(Source material)
____

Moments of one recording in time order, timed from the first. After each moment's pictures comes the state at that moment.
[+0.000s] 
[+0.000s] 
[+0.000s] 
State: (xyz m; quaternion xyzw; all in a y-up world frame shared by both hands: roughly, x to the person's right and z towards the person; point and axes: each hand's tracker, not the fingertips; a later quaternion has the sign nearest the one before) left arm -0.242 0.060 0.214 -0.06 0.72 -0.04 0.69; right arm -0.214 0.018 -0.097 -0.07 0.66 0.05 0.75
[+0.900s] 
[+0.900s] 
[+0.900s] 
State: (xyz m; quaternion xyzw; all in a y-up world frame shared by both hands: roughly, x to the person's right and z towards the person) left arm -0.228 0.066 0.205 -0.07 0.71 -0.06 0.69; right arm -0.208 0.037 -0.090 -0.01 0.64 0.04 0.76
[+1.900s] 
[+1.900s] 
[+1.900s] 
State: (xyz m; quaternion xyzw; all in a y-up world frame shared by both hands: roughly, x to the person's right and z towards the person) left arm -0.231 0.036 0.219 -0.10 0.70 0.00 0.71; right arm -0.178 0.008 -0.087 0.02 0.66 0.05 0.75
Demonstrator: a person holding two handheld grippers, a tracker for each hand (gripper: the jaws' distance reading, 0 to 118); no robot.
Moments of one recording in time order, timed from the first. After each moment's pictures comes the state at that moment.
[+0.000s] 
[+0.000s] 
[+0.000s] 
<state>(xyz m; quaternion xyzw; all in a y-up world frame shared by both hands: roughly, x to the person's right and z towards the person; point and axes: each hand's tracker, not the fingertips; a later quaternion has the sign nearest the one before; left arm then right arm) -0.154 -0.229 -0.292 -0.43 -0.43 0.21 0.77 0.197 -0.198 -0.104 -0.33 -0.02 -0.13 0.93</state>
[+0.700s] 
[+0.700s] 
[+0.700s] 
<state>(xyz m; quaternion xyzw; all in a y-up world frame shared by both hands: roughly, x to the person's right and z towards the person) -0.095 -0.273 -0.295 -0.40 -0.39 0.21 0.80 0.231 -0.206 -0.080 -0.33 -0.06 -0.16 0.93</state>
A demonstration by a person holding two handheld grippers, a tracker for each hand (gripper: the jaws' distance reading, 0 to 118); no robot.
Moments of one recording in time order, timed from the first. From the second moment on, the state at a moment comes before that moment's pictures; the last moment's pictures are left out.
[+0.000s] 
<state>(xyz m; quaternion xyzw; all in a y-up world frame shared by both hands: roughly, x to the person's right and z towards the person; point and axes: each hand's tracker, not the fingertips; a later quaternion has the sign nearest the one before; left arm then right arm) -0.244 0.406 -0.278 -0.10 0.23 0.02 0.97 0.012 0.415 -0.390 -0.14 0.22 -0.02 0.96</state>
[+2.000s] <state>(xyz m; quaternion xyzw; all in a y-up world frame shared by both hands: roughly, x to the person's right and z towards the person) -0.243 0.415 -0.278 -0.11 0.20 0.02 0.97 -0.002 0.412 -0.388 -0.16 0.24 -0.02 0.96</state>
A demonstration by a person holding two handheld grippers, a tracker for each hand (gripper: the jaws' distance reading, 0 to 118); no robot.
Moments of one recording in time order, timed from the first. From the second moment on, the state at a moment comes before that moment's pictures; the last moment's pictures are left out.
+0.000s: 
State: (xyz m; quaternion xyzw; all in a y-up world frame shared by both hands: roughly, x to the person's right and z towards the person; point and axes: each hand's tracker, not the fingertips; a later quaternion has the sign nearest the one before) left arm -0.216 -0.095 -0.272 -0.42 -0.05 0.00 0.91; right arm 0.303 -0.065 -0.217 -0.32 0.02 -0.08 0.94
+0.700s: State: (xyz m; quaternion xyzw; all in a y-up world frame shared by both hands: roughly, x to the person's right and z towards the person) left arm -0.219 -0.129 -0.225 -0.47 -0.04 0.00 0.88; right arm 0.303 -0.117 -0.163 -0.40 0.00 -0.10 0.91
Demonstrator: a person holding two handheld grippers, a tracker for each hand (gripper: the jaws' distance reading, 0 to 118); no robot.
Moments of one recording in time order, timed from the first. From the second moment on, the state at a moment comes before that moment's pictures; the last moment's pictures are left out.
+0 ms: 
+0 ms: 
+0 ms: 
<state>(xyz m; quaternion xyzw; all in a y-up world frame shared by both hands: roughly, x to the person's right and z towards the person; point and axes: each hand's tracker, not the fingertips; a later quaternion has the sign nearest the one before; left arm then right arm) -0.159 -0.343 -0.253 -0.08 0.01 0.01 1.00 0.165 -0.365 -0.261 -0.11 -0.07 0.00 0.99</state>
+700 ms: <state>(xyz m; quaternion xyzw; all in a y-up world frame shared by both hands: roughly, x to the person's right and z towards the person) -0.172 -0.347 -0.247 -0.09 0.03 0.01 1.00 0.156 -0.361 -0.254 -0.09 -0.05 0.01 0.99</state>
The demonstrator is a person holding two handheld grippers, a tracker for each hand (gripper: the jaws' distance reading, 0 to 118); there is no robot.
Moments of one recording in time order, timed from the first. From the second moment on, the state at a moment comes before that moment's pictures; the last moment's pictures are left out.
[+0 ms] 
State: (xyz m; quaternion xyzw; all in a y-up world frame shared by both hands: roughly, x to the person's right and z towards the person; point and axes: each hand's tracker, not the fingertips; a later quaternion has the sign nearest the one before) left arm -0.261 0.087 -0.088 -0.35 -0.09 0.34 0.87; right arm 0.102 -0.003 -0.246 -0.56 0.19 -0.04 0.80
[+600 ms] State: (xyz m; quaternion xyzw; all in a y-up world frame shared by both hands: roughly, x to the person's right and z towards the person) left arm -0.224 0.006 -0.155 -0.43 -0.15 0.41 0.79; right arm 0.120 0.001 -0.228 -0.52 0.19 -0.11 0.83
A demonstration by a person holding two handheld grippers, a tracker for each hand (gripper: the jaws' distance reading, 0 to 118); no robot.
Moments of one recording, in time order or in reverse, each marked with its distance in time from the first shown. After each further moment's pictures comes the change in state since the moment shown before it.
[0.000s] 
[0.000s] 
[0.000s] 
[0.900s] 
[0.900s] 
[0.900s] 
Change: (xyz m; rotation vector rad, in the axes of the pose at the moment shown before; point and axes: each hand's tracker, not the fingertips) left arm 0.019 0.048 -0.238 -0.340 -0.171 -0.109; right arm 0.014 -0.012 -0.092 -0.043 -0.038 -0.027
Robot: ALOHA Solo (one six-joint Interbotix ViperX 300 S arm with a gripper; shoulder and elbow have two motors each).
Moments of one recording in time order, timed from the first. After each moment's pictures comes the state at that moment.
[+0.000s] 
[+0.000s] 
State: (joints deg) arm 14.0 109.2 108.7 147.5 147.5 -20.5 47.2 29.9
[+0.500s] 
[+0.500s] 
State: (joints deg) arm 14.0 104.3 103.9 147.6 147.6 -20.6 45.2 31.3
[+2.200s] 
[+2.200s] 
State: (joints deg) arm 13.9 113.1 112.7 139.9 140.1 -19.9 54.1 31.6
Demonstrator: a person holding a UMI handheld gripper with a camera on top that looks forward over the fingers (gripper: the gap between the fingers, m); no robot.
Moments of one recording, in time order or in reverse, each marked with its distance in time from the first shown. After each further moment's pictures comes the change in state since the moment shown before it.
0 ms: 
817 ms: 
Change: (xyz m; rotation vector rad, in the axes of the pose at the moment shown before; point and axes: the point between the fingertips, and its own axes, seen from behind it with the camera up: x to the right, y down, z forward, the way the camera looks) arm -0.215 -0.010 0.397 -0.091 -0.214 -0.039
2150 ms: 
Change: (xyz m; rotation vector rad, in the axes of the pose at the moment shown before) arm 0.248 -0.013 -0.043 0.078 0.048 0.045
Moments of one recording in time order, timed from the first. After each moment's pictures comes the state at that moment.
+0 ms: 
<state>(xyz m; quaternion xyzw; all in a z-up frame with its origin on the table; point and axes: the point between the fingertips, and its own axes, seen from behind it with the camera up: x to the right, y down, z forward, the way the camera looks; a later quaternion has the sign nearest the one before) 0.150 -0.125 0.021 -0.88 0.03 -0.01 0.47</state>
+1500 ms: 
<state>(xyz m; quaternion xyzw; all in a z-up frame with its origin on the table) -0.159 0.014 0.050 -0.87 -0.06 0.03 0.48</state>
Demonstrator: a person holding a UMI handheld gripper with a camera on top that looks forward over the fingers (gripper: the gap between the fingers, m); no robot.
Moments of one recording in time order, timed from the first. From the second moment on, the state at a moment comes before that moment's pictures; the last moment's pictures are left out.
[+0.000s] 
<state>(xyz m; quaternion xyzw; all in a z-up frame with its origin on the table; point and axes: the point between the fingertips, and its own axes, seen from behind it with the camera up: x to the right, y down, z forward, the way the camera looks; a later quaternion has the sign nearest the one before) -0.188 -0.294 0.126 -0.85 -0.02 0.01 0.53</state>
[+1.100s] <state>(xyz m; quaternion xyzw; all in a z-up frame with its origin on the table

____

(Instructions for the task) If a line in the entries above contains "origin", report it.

(Expected answer)
<state>(xyz m; quaternion xyzw; all in a z-up frame with its origin on the table; point and axes: the point between the fingertips, and its own axes, seen from behind it with the camera up: x to the right, y down, z forward, the way the camera looks; a later quaternion has the sign nearest the one before) 0.150 -0.125 0.021 -0.88 0.03 -0.01 0.47</state>
<state>(xyz m; quaternion xyzw; all in a z-up frame with its origin on the table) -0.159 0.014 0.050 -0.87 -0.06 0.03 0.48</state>
<state>(xyz m; quaternion xyzw; all in a z-up frame with its origin on the table; point and axes: the point between the fingertips, and its own axes, seen from behind it with the camera up: x to the right, y down, z forward, the way the camera looks; a later quaternion has the sign nearest the one before) -0.188 -0.294 0.126 -0.85 -0.02 0.01 0.53</state>
[+1.100s] <state>(xyz m; quaternion xyzw; all in a z-up frame with its origin on the table

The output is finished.